He really does, Lyns! He really does!  :lol:


----------



## Guest (Jan 7, 2009)

LOL!


----------



## SistA HazeL (Aug 10, 2008)

It's the truth! you can see it from the way he types :lol:


----------



## peachy (Feb 9, 2008)

lynsey are you casting spells on boys again? tisk tisk!


----------



## SistA HazeL (Aug 10, 2008)

peachyderanged said:


> lynsey are you casting spells on boys again? tisk tisk!


Oh... is that what it is?? hmmm :wink: 8)


----------



## Conjurus (Oct 25, 2008)

It's magick. Natural magick. No spells


----------



## checkmate2006 (Jan 12, 2009)

Crushes for me either crush me or i brush them off and keep going forward. The one's that crush me are the ones that the person has a ton in common but either they are taken or too far away.


----------



## Guest (Jan 14, 2009)

SistA HazeL said:


> peachyderanged said:
> 
> 
> > lynsey are you casting spells on boys again? tisk tisk!
> ...


NO LOL...I would never do that, what do you mean _again_? I never did do anything like it. :lol:

Me and Jesse are awesome friends.


----------



## Guest (Mar 9, 2009)

SistA HazeL said:


> Aussies and the British understand each other coz we speak the same slang lol.
> 
> Yep Jesse is fit and so are you and others


Pssst..I spoke to Jesse last night  . We couldn't understand each other all of the time lol...but he has a very cute accent and it was so awesome to hear his voice. :wink:


----------



## dreamingoflife (Oct 22, 2006)

Ahh crushes, I loved the feeling of crushing on someone. The butterfly feeling you get when you talk to them. The feel of new love is the greatest. Unfortunately when you are with someone for a long time that feeling fades alittle but it is good while it lasts


----------



## Guest (Mar 10, 2009)

dreamingoflife said:


> Ahh crushes, I loved the feeling of crushing on someone. The butterfly feeling you get when you talk to them. The feel of new love is the greatest. Unfortunately when you are with someone for a long time that feeling fades alittle but it is good while it lasts


I actually have a few thoughts on this... Well who'd of thought it lol hm.. ...I think the feeling fades because nowadays nobody wants to do anything properly.

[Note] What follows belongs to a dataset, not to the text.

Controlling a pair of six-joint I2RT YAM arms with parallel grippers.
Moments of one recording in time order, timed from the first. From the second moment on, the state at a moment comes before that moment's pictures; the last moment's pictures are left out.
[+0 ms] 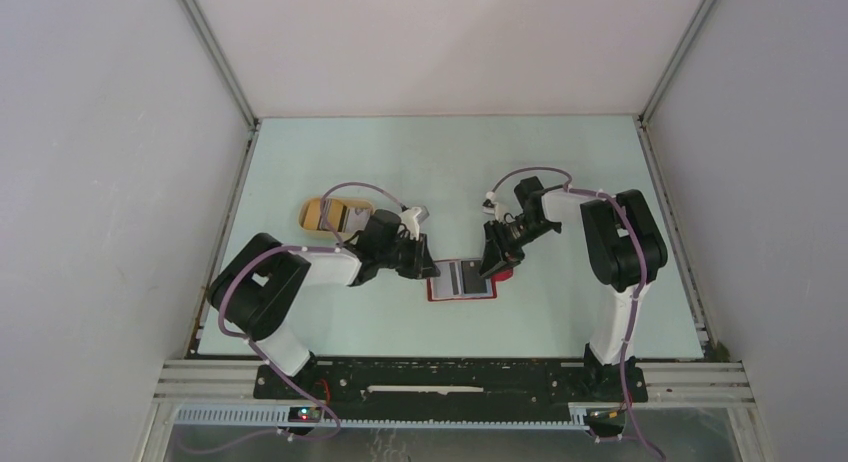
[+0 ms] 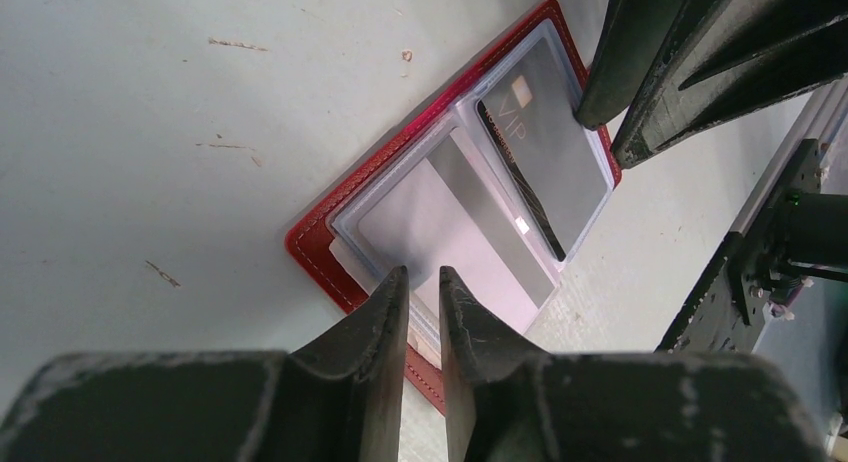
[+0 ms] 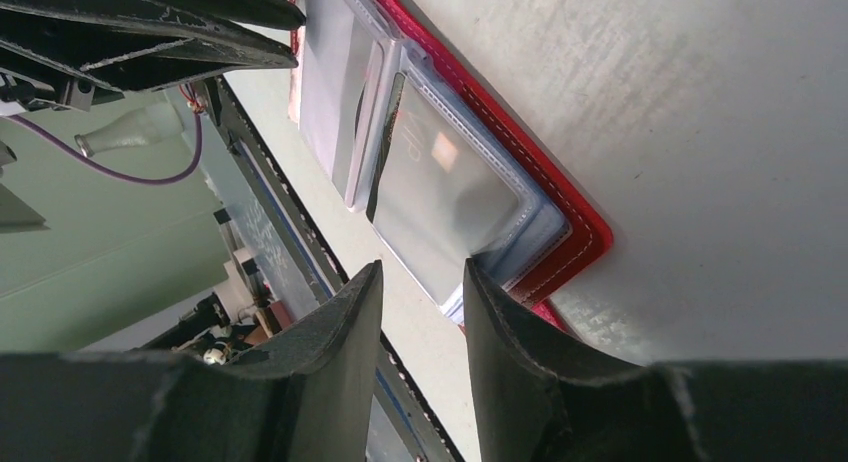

Nobody takes their time nowadays to really get to know their partner properly, they just rush straight in headfirst for relationship sake and get hooked on that rush-that adrenaline. Most people are just in love with the idea of being in love and survive on that and crushes are not the same as love, they always fade, we grow out of them. I made those stupid mistakes and then I went totally off relationships, infact I became very bitter about the whole subject....BUT sometimes when you're not looking, it finds you for the right reasons. I believe in doing things the proper way now, taking it slowly, letting it flow and then I believe if the feelings are genuine and not just fantastical and rushed, they will last. It's not old fashioned, it's part of emotional maturity.


----------



## dreamingoflife (Oct 22, 2006)

Yea, crushes are a lot different than love. I have crushed on so many people through my years but only loved 1 and still do to the day =] but when you are with someone for years that new love feeling fades somewhat because both people become comfortable. I was just thinking that the butterfly feeling you get from crushes may seem a lot like love so it just made me think back to my experiences of new love which is VERY different indeed. I was just babbling anyhow didn't want to steer this post in another direction than the original topic. **Sneaks away quietly**


----------



## Guest (Mar 10, 2009)

dreamingoflife said:


> Yea, crushes are a lot different than love. I have crushed on so many people through my years but only loved 1 and still do to the day =] but when you are with someone for years that new love feeling fades somewhat because both people become comfortable. I was just thinking that the butterfly feeling you get from crushes may seem a lot like love so it just made me think back to my experiences of new love which is VERY different indeed. I was just babbling anyhow didn't want to steer this post in another direction than the original topic. **Sneaks away quietly**


No I liked your post. That is one of my fears, that people just start to take each other for granted after some time of being in a relationship and then condition each other, I hate that. I guess it takes a lot of heartache and learning the lessons before it comes good. Of course new love is exciting, and of course after a while that fades somewhat , which is why a good foundation such as friendship is important I think. Dreamingoflife, you do that alot lol, you come in a post and then make excuses and run away- I want to hear what you have to say, it's all good. :wink:


----------



## SistA HazeL (Aug 10, 2008)

Spirit said:


> SistA HazeL said:
> 
> 
> > Aussies and the British understand each other coz we speak the same slang lol.
> ...


what? you spoke to him on the phone? How come you never let me speak to you on the phone?? =[


----------



## Guest (Mar 12, 2009)

Me ?? I never stopped you lol. I only have a mobile at the mo which has to be plugged in at the charger to use it lol, Jesse brought a phone card and phoned me. If you wanna phone me, I'd really love to talk to you Hazel anytime, you want my number? I'll soon be getting my home landline phone put on so I can phone peeps and I'm looking into getting a phone card myself. 

Lynsey.


----------



## Rein (Apr 29, 2008)

use skype


----------



## Guest (Mar 12, 2009)

I don't have skype or a mic..and I use someone elses comp at the moment, I really don't want them hearing my convos. :wink:


----------



## JessMess (Jan 8, 2009)

good afternoon there is sure a lot of love on this forum....lol.


----------